→ **EXERCISE PROMPT**
Take every line from the material that has the word "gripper" in it.

▼▼▼

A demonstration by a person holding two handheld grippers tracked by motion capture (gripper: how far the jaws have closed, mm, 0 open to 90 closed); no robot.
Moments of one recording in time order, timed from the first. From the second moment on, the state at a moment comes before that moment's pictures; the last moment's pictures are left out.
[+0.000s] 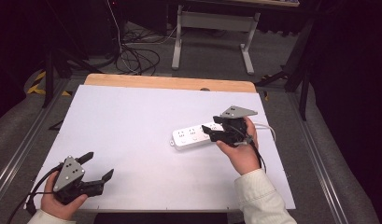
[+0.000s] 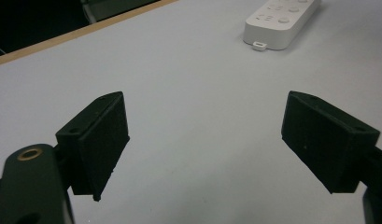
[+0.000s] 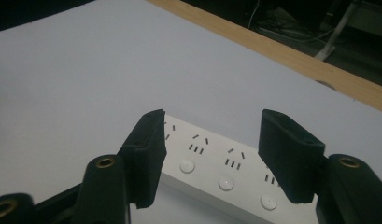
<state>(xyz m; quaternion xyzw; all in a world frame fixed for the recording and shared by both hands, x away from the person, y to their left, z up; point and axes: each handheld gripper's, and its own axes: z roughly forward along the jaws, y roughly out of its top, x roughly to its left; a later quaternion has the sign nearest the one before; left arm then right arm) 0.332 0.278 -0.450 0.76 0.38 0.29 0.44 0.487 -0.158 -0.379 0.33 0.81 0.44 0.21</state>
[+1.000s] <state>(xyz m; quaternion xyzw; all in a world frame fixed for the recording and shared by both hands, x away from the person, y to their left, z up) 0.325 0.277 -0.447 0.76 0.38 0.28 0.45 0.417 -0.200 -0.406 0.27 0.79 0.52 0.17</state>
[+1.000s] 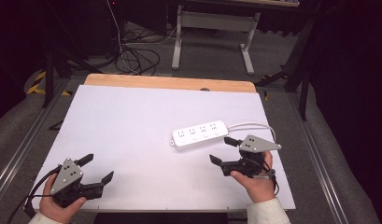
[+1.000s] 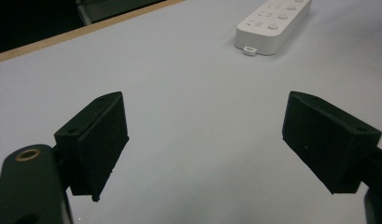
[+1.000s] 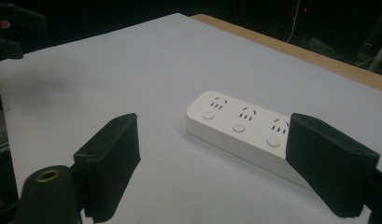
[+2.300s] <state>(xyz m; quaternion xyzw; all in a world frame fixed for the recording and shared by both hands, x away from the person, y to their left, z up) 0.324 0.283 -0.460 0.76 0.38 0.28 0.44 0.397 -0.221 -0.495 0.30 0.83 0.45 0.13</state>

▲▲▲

→ **WRITTEN ANSWER**
A demonstration by a person holding two handheld grippers tracked by motion capture (gripper: how far the jaws have closed, mm, 0 open to 90 closed); no robot.
<state>(xyz m; quaternion xyzw; all in a world frame fixed for the recording and shared by both hands, x away from the person, y to their left, z up; point and axes: each handheld gripper's, and its own axes: z roughly forward along the jaws, y roughly out of its top, x roughly to its left; a later quaternion has the sign nearest the one before; left arm then right arm) 0.332 0.278 -0.450 0.76 0.38 0.29 0.44 0.487 -0.158 -0.379 0.33 0.81 0.44 0.21</state>

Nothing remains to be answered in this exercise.